• **Task objective**: This exercise calls for the data below to be retyped exactly, minus any images.

• **Data extract**:
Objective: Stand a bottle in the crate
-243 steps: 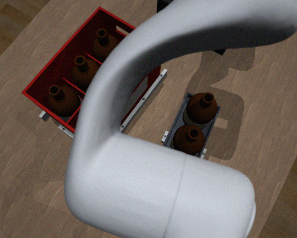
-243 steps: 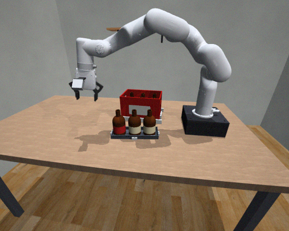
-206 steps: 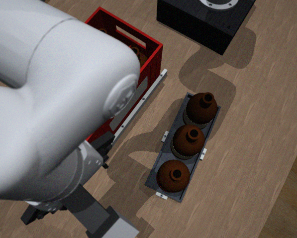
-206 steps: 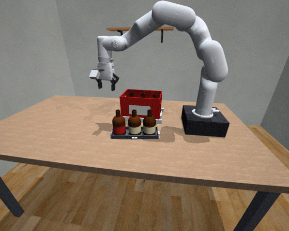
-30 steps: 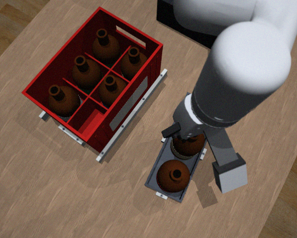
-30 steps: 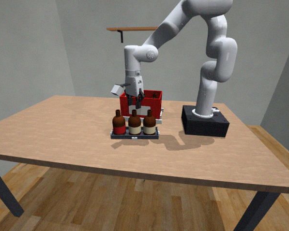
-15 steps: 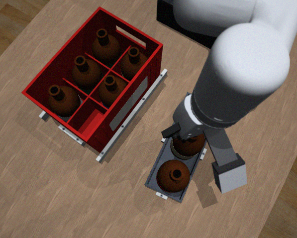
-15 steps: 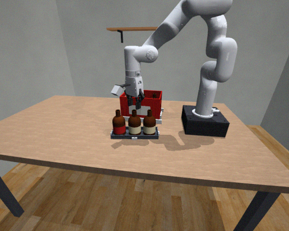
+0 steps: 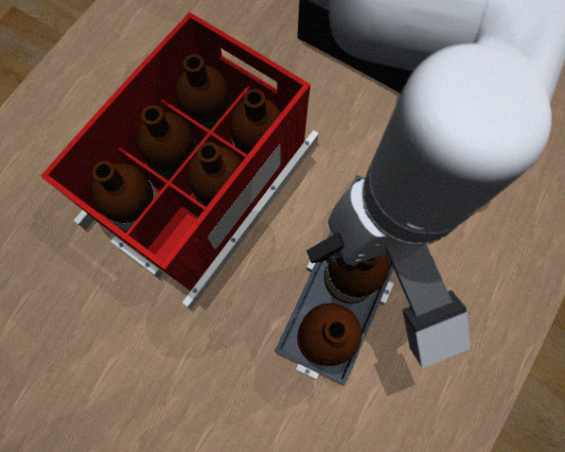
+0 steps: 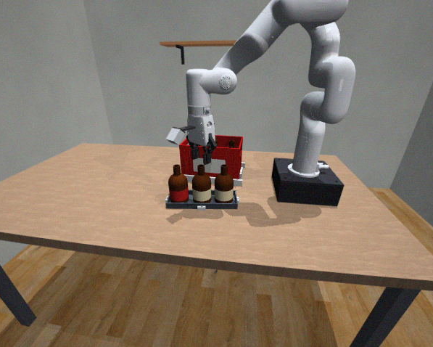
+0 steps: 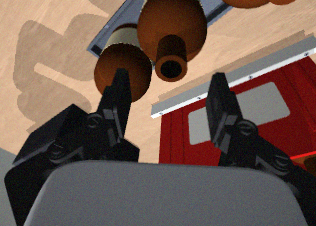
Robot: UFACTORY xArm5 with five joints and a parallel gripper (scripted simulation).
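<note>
Right now the grey tray is 180 mm below my hand. Round my hand: red crate (260 mm to the right, 110 mm below, 30 mm behind).
</note>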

• **Solution to this exercise**:
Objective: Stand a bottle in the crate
-243 steps: 
-243 steps: 
-206 steps: 
-206 steps: 
-30 steps: 
-30 steps: 
-15 steps: 
-15 steps: 
+0 steps: 
+0 steps: 
+0 steps: 
Robot: UFACTORY xArm5 with five joints and a parallel gripper (scripted simulation).
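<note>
Right now the grey tray is 180 mm below my hand. Round my hand: red crate (260 mm to the right, 110 mm below, 30 mm behind).
</note>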

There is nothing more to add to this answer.